Task description | Restating the records exactly is the whole task.
── Recorded information ──
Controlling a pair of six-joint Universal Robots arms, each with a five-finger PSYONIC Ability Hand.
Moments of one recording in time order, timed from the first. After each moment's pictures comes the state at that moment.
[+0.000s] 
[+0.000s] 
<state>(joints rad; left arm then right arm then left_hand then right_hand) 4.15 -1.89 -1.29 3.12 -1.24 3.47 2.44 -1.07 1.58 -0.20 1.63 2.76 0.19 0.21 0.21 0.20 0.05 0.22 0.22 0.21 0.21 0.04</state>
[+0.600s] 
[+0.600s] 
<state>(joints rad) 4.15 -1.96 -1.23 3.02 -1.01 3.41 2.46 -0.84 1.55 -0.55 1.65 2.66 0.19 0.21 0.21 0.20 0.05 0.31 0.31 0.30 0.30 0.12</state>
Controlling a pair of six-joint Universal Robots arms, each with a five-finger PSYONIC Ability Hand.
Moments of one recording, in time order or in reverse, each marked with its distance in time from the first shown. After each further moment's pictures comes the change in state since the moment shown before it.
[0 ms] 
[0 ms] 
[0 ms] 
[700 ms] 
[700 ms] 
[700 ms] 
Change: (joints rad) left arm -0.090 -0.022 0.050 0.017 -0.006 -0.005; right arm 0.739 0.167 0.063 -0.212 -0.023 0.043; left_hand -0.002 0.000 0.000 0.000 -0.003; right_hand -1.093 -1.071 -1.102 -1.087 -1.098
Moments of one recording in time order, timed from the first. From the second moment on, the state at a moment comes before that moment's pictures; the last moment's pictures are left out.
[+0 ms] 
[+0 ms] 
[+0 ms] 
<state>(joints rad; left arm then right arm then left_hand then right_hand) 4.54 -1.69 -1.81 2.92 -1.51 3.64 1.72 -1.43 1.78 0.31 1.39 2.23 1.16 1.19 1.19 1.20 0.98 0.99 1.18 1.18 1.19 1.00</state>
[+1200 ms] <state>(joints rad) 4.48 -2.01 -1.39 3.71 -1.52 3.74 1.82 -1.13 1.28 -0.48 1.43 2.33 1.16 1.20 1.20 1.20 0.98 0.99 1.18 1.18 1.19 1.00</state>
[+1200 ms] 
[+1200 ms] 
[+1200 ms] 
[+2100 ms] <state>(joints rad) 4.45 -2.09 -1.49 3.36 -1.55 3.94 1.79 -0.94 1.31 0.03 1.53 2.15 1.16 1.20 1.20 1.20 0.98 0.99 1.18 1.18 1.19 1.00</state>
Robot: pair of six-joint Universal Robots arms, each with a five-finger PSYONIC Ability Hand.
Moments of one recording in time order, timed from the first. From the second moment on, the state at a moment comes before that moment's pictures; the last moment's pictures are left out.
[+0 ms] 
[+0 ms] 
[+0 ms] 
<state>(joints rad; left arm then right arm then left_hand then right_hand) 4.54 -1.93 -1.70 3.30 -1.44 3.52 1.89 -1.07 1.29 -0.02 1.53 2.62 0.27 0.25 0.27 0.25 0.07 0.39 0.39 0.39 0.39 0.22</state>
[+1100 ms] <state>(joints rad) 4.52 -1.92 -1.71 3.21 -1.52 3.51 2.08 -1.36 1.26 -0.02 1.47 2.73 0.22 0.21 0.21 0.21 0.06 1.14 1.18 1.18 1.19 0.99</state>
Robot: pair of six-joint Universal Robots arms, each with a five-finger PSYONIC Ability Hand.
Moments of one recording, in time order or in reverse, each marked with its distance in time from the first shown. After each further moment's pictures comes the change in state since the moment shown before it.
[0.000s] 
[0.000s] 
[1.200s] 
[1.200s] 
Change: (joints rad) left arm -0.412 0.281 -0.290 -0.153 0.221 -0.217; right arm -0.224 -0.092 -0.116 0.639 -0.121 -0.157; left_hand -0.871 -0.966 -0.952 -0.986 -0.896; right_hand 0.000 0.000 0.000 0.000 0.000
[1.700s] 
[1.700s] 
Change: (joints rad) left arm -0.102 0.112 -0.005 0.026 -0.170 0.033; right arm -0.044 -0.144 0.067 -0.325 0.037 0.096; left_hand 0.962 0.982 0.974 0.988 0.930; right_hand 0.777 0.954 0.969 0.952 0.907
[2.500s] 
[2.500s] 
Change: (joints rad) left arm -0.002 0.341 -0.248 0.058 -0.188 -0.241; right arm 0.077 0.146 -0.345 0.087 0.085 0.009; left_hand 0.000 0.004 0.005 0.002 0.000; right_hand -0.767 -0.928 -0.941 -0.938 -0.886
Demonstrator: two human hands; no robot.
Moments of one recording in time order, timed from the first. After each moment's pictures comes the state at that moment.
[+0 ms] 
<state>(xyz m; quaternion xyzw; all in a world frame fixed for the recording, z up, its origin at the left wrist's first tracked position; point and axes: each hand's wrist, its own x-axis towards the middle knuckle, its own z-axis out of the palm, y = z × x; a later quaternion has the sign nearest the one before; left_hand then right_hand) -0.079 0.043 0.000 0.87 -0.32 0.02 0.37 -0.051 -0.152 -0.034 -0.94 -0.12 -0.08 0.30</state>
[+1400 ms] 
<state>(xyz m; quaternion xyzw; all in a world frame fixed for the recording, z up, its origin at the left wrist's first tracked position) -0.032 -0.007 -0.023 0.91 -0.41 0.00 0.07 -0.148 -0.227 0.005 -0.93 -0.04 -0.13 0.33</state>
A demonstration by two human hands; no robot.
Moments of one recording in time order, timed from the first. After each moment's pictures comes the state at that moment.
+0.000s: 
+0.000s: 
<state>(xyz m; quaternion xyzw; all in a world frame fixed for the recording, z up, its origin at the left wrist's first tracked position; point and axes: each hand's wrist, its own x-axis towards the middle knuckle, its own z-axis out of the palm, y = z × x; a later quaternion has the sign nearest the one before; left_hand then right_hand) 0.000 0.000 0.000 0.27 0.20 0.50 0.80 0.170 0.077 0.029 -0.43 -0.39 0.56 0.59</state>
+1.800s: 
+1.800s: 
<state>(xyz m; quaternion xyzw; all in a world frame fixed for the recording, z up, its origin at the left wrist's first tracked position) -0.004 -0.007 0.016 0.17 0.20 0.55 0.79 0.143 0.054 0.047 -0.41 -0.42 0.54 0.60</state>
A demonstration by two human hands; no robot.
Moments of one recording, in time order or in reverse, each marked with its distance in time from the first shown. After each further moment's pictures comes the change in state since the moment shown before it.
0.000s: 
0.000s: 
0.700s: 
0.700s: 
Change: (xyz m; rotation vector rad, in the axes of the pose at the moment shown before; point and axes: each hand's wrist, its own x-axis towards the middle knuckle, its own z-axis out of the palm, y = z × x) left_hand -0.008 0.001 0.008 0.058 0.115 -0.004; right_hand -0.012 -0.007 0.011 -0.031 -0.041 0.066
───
Response |
Controlling a pair of six-joint Universal Robots arms, each with a five-finger PSYONIC Ability Hand.
Moments of one recording in time order, timed from the first. After each moment's pictures comes the state at that moment.
[+0.000s] 
[+0.000s] 
<state>(joints rad; left arm then right arm then left_hand then right_hand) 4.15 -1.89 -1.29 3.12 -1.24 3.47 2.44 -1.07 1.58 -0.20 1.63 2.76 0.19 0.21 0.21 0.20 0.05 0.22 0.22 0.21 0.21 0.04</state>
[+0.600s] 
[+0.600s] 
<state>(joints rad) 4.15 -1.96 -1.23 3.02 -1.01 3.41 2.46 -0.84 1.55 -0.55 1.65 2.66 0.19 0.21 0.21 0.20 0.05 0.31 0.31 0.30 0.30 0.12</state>
Controlling a pair of six-joint Universal Robots arms, each with a five-finger PSYONIC Ability Hand.
Moments of one recording, in time order or in reverse, each marked with its distance in time from the first shown. After each further moment's pictures comes the change in state since the moment shown before it.
[0 ms] 
[0 ms] 
[0 ms] 
[700 ms] 
[700 ms] 
[700 ms] 
Change: (joints rad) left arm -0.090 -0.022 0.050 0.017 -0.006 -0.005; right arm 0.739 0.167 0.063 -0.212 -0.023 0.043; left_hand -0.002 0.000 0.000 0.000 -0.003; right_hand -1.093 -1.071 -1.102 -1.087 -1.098
Moments of one recording in time order, timed from the first. From the second moment on, the state at a moment comes before that moment's pictures; the last moment's pictures are left out.
[+0 ms] 
[+0 ms] 
[+0 ms] 
<state>(joints rad; left arm then right arm then left_hand then right_hand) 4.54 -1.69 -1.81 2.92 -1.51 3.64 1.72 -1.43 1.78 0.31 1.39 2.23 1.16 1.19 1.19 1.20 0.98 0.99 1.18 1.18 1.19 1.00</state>
[+1200 ms] <state>(joints rad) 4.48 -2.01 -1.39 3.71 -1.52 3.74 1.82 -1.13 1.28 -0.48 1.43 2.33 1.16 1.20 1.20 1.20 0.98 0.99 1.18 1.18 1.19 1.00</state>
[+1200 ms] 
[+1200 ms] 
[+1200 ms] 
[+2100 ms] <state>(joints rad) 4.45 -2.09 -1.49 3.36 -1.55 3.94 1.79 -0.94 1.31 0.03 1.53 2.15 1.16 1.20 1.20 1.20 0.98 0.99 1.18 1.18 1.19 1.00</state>
Robot: pair of six-joint Universal Robots arms, each with a five-finger PSYONIC Ability Hand.
Moments of one recording in time order, timed from the first. From the second moment on, the state at a moment comes before that moment's pictures; the last moment's pictures are left out.
[+0 ms] 
[+0 ms] 
[+0 ms] 
<state>(joints rad; left arm then right arm then left_hand then right_hand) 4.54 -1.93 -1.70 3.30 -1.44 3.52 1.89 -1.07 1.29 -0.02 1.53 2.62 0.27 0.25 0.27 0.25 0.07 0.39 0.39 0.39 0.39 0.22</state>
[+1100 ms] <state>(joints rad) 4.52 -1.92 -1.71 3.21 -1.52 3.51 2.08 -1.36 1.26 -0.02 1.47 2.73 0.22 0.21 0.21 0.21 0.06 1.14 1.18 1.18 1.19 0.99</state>
Robot: pair of six-joint Universal Robots arms, each with a five-finger PSYONIC Ability Hand.
Moments of one recording, in time order or in reverse, each marked with its distance in time from the first shown. After each further moment's pictures comes the change in state since the moment shown before it.
[0.000s] 
[0.000s] 
[1.200s] 
[1.200s] 
Change: (joints rad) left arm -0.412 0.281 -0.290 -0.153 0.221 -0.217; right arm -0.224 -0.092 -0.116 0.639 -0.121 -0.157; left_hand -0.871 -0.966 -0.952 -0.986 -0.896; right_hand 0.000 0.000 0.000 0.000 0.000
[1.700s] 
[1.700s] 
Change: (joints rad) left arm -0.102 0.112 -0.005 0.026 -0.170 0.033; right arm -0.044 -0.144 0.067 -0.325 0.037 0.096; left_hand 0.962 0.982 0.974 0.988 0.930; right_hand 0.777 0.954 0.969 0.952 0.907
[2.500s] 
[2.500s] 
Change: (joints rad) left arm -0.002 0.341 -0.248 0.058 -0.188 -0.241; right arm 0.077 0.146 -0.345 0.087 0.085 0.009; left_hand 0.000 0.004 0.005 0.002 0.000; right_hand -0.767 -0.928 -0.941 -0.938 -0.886
Demonstrator: two human hands; no robot.
Moments of one recording in time order, timed from the first. After each moment's pictures comes the state at that moment.
[+0 ms] 
<state>(xyz m; quaternion xyzw; all in a world frame fixed for the recording, z up, its origin at the left wrist's first tracked position; point and axes: each hand's wrist, its own x-axis towards the middle knuckle, its own z-axis out of the palm, y = z × x; a later quaternion has the sign nearest the one before; left_hand then right_hand) -0.079 0.043 0.000 0.87 -0.32 0.02 0.37 -0.051 -0.152 -0.034 -0.94 -0.12 -0.08 0.30</state>
[+1400 ms] 
<state>(xyz m; quaternion xyzw; all in a world frame fixed for the recording, z up, its origin at the left wrist's first tracked position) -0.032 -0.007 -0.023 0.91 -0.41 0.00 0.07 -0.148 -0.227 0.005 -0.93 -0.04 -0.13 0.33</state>
A demonstration by two human hands; no robot.
Moments of one recording in time order, timed from the first. After each moment's pictures comes the state at that moment.
+0.000s: 
+0.000s: 
<state>(xyz m; quaternion xyzw; all in a world frame fixed for the recording, z up, its origin at the left wrist's first tracked position; point and axes: each hand's wrist, its own x-axis towards the middle knuckle, its own z-axis out of the palm, y = z × x; a later quaternion has the sign nearest the one before; left_hand then right_hand) 0.000 0.000 0.000 0.27 0.20 0.50 0.80 0.170 0.077 0.029 -0.43 -0.39 0.56 0.59</state>
+1.800s: 
+1.800s: 
<state>(xyz m; quaternion xyzw; all in a world frame fixed for the recording, z up, its origin at the left wrist's first tracked position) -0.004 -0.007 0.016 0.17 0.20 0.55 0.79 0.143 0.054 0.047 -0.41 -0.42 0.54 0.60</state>
A demonstration by two human hands; no robot.
Moments of one recording, in time order or in reverse, each marked with its distance in time from the first shown. After each further moment's pictures comes the change in state since the moment shown before it.
0.000s: 
0.000s: 
0.700s: 
0.700s: 
Change: (xyz m; rotation vector rad, in the axes of the pose at the moment shown before; point and axes: each hand's wrist, its own x-axis towards the middle knuckle, its own z-axis out of the palm, y = z × x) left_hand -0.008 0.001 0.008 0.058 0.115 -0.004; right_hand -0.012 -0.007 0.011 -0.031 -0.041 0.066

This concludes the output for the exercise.